PROVIDED DATA:
________________________________________

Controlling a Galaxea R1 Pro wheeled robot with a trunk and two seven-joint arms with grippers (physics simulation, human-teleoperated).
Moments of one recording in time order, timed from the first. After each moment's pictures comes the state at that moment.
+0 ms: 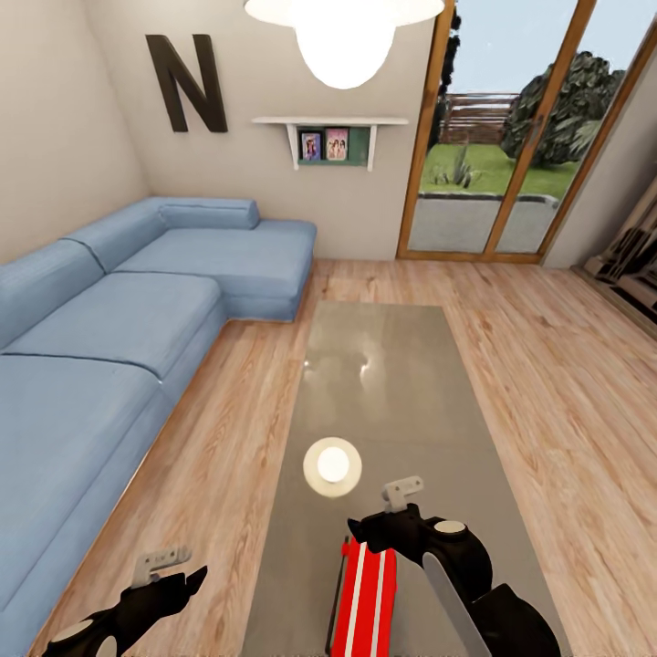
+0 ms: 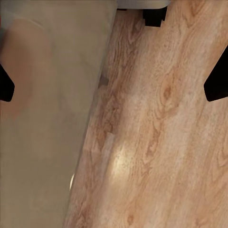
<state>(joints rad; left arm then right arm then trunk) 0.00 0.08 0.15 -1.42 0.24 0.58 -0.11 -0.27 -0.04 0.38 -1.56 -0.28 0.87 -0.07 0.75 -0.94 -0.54</state>
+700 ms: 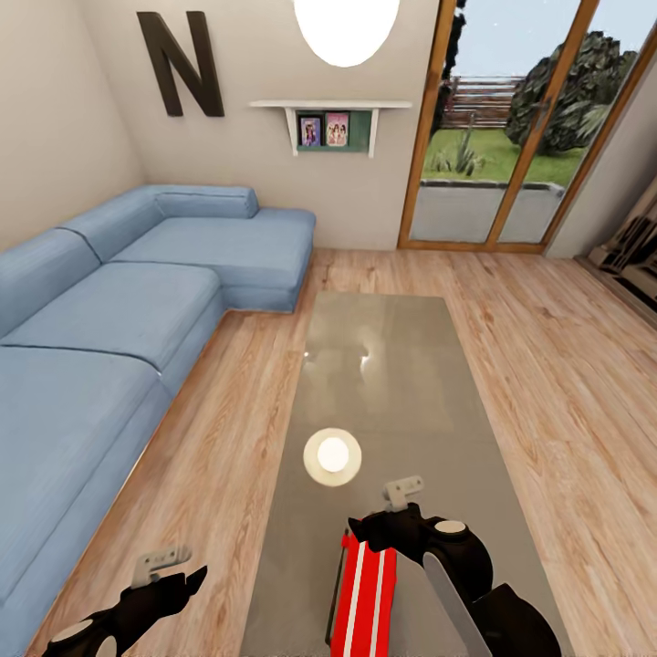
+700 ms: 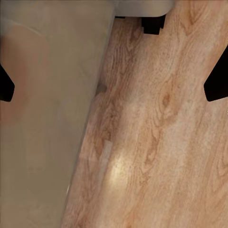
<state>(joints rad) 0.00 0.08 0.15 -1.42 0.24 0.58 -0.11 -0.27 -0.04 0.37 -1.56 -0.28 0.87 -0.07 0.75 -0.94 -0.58</state>
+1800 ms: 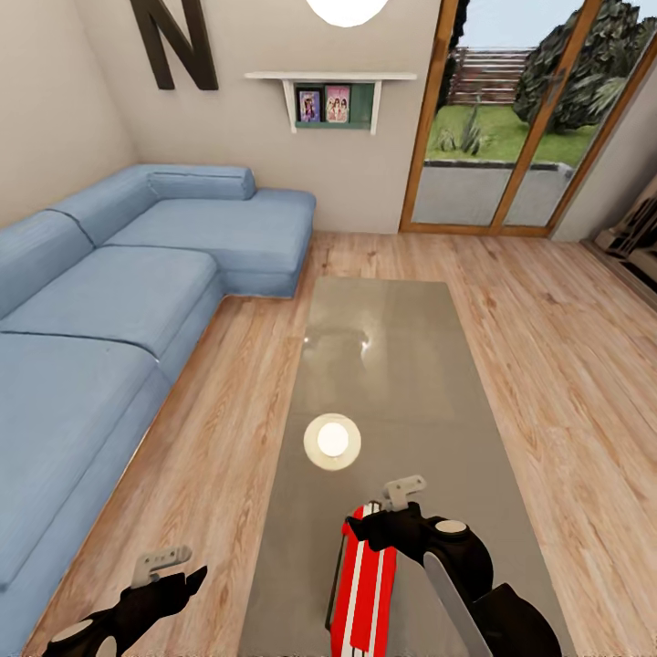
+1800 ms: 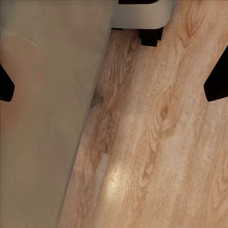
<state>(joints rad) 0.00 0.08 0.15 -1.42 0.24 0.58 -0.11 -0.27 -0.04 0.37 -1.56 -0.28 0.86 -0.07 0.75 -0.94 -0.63</state>
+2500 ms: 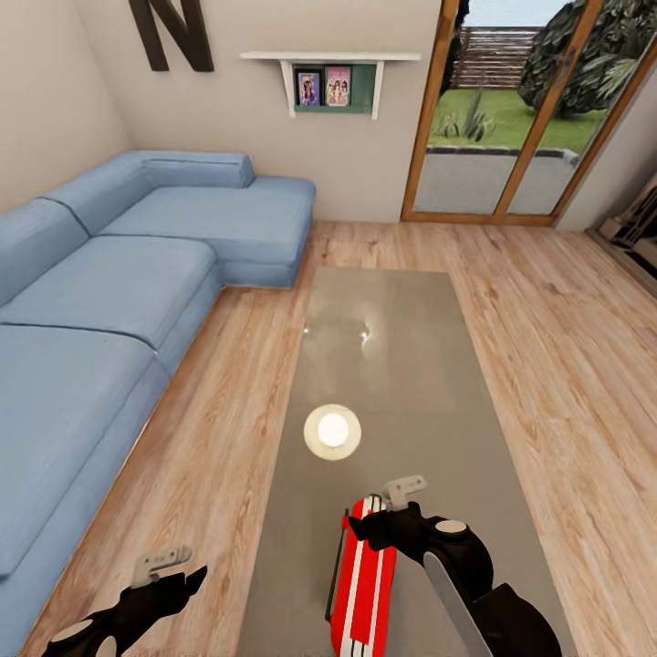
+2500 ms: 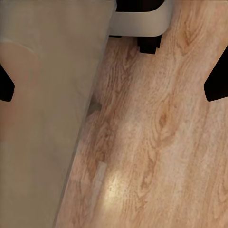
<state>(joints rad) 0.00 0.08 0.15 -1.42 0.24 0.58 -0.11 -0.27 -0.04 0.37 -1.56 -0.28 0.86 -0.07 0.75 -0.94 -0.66</state>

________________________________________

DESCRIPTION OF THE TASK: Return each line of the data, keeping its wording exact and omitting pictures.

WRITTEN ANSWER:
Controlling a Galaxea R1 Pro wheeled robot with a trunk and two seven-joint arms with grippers (physics simulation, human-teleoperated).
Moments of one recording in time order, timed from the first. After each moment's pictures comes the state at that moment.
+0 ms: 
+0 ms: 
<state>(joints rad; left arm then right arm then trunk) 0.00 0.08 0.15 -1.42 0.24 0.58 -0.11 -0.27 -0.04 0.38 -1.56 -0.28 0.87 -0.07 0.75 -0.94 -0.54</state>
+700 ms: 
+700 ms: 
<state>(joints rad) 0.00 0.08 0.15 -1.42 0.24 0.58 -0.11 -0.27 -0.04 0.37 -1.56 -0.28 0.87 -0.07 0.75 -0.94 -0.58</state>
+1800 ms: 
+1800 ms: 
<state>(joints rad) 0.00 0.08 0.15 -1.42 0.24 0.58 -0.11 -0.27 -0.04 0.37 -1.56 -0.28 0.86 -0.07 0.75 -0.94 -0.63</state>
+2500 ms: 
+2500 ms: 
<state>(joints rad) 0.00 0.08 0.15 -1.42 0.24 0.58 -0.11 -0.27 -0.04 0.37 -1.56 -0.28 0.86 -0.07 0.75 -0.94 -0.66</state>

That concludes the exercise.